The broker had a contact at an ASX-listed company wanting into the boutique fitness space. The conversation moved quickly. The valuation was standard — a multiple of bottom-line profit. Take it or leave it. They took it.
Here's the legacy part: that company has since acquired the rights to Club Pilates, one of the largest Pilates brands out of the US. Every single one of Todd's old locations is being converted. Former employees have been reaching out saying it feels like a sad day. Todd takes it differently. Progress is progress. Every brand has a lifecycle. When someone else owns it, their interests shape what it becomes.
He built it. It existed. It's still there in a different form. That's not nothing.
No Debt, No Investors, No Apologies
Here's the thing that stopped the conversation cold: across two complete business cycles — two exits, twenty locations, decades of expansion — Todd Kuhn has never had a business loan. Never had an outside investor. Everything funded through the business reaching profitability and reinvesting.
He said it almost apologetically, like he wasn't sure if it was smart or just lucky. It's neither. It's a philosophy. He's always wanted to report to himself and his partner. The moment someone else owns a percentage, you're at their mercy a little. He wanted to steer.

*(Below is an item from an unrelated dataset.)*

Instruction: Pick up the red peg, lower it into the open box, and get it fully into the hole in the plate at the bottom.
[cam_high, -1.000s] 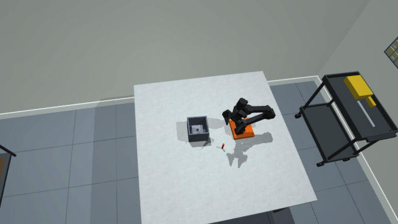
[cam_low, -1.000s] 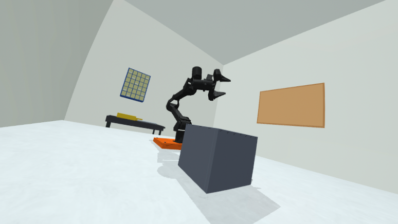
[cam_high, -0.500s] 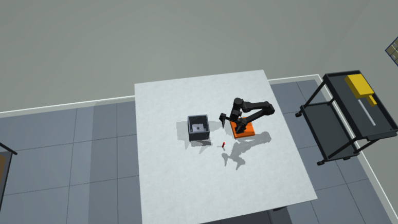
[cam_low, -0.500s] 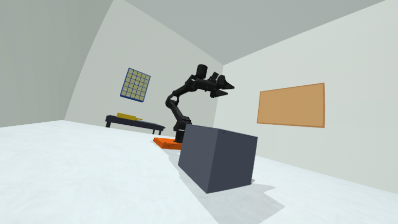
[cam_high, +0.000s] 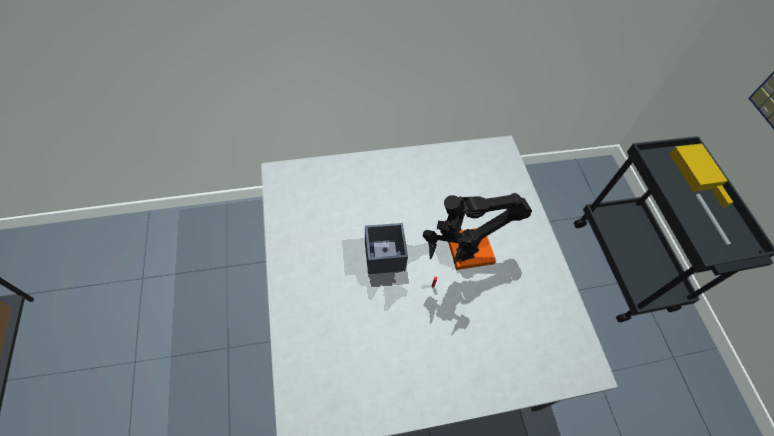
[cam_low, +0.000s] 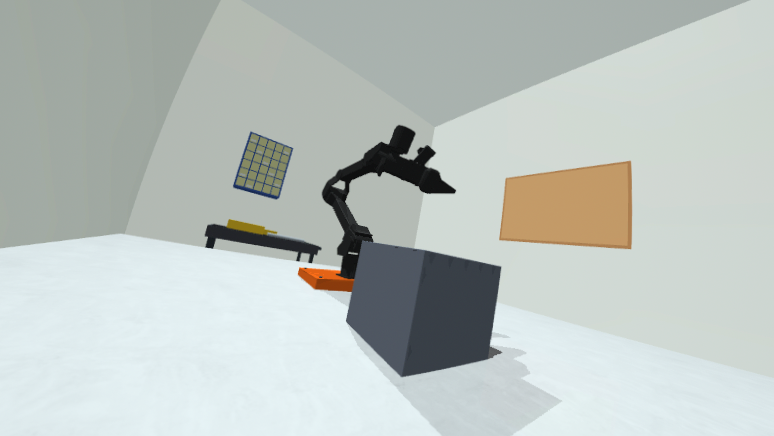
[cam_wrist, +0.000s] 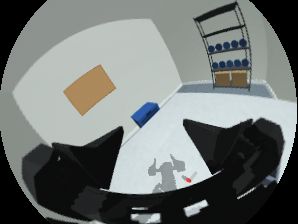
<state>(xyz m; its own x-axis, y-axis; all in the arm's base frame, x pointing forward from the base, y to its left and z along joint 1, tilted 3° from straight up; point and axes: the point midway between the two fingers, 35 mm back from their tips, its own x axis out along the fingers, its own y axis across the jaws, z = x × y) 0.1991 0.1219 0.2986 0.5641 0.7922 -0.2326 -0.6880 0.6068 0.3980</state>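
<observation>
Now: the red peg 3 cm behind my gripper tip, 4 cm to the right of it and 29 cm below it. Round my gripper tip: grey plate (13 cm ahead, 23 cm to the right, 29 cm below).
</observation>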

Stu pushed back gently — shared his own experience raising money for an edtech startup, how going from cash-strapped to capitalized changed what was possible. Todd heard it. He's not closed to outside capital at some future point. But his instinct has always been: minimize startup costs, maximize profitability, control what you can.
There's a version of this that sounds naive. In Todd's case it's produced two exits and a growing third business. The model is internally consistent: keep startup costs low, open lean, reach profitability fast, then use the profits to fund the next one. Buying timber floors on Facebook Marketplace for $2,000 here, $4,000 there. Stressful at the time. Rewarding every time the next location became possible.
No Translator, Just Sign Language
Core Lab — the current business — makes Pilates equipment. Todd designs it; until recently, someone else manufactured it. He's been working toward vertical integration with his own factory.
The sourcing story is one of the better ones in this episode. His local friend with a steel welder made the early frames. His grandfather built the carriages in a garage. When the friend finally told him to go overseas and see what was possible, Todd didn't hire a sourcing agent. He flew to China himself. Still does it four or five times a year.
He walks into factories. No translator. Uses sign language to communicate what he needs and doesn't need. Keeps sampling until the product improves. He recently developed a new wheel for the reformers — went back and forth with multiple suppliers, ran sample tests, kept iterating. He lit up talking about it on the podcast. Not because it's glamorous but because it's a puzzle he's still genuinely interested in solving.
That's the tell with founders who build things that last. The details still excite them twenty-five years in.
What Stuck With Me
Todd's advice for aspiring founders wasn't location, software, or equipment. It was persistence. And then he said something worth sitting with: the values of your business will usually be an extension of your values. If you want to create the right environment, you have to live it first.
He also said he'd tell his younger self to delegate faster. Get off the classes. Give away the hats you hate, and then — harder part — give away some of the hats you love. The ones you're holding onto because no one else will do them right. Those are the ones keeping the business small.
The guy bootstrapped two exits, flew to Chinese factories with no translator, and had his grandfather build the first equipment by hand. And the thing he'd do differently is delegate more.
That's either the most counterintuitive founder advice you'll hear, or it's the only advice that actually matters.